Fact_Claim table: (same as before)
1178|20100518|298|32839|88|16000|1200|14800|500|14300
3122|20180725|397|45578|88|32000|4000|28000|1000|27000
3123|20181108|267|45642|89|51000|3000|48000|1500|46500

Dim_Driver_Group:
driver_group_key|policy_number|inserted_date
88|NK98402|2015-08-07 04:12:05
89|NK84826|2014-10-26 04:14:09

Bridge_Driver_Group: (same as before)
driver_group_key|driver_key|driver_type|weight
88|188|single driver|1.000000
89|302|main driver|0.666666
89|304|second driver|0.333333

Dim_Driver: (same as before)
driver_key|driver_name|date_of_birth|driving_licence_number
188|Chloe Dunn|1980-08-08|3824920
302|Peter Keller|1971-06-05|4503532
304|Samantha Keller|1970-12-07|4507651

Note that Dim_Driver_Group is type 1 so it doesn’t have effective_date, expiry_date or active_flag columns. Instead it only has inserted_date column because it is type 0. Type 0 means that it is fixed. Once a row is inserted it will never get changed or updated.

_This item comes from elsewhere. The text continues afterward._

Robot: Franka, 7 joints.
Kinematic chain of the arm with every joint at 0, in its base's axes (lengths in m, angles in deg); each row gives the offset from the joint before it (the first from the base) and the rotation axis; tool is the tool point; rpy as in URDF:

Tracking Changes in the Bridge Table

What if Peter and Samantha Keller add their 18 year old daugther (Karina) to the policy, and now the number of insured driver in their policy becomes three?

Fact_Claim table: (same as before)
1178|20100518|298|32839|88|16000|1200|14800|500|14300
3122|20180725|397|45578|88|32000|4000|28000|1000|27000
3123|20181108|267|45642|89|51000|3000|48000|1500|46500

Dim_Driver_Group: (same as before)
driver_group_key|policy_number|inserted_date
88|NK98402|2015-08-07 04:12:05
89|NK84826|2014-10-26 04:14:09

Bridge_Driver_Group:
driver_group_key|driver_key|driver_type|weight|start_date|end_date|active_flag
88|188|single driver|1.000000|1900-01-01|9999-12-31|Y
89|302|main driver|0.666666|1900-01-01|2019-03-22|N
89|304|second driver|0.333333|1900-01-01|2019-03-22|N
89|302|main driver|0.500000|2019-03-22|9999-12-31|Y
89|304|second driver|0.250000|2019-03-22|9999-12-31|Y
89|375|third driver|0.250000|2019-03-22|9999-12-31|Y

Dim_Driver: (same as before)
driver_key|driver_name|date_of_birth|driving_licence_number
188|Chloe Dunn|1980-08-08|3824920
302|Peter Keller|1971-06-05|4503532
304|Samantha Keller|1970-12-07|4507651
375|Karina Keller|2001-04-15|9302583

Notice that Karina does not contribute to her parents’ claim on 18th Nov 2018, because she was put on the policy today (22nd March 2019). But Karina is responsible for any claim happen after today. It is quite complex to calculate the claim amount attributed to each driver, so I would recommend calculating it overnight and putting the output in a separate fact table, or an output table. If the business needs to browse this data (drilling up and down, slicing and dicing) then put it in a fact table. If this “claim per driver” data is required for producing a report, then put it in an output table.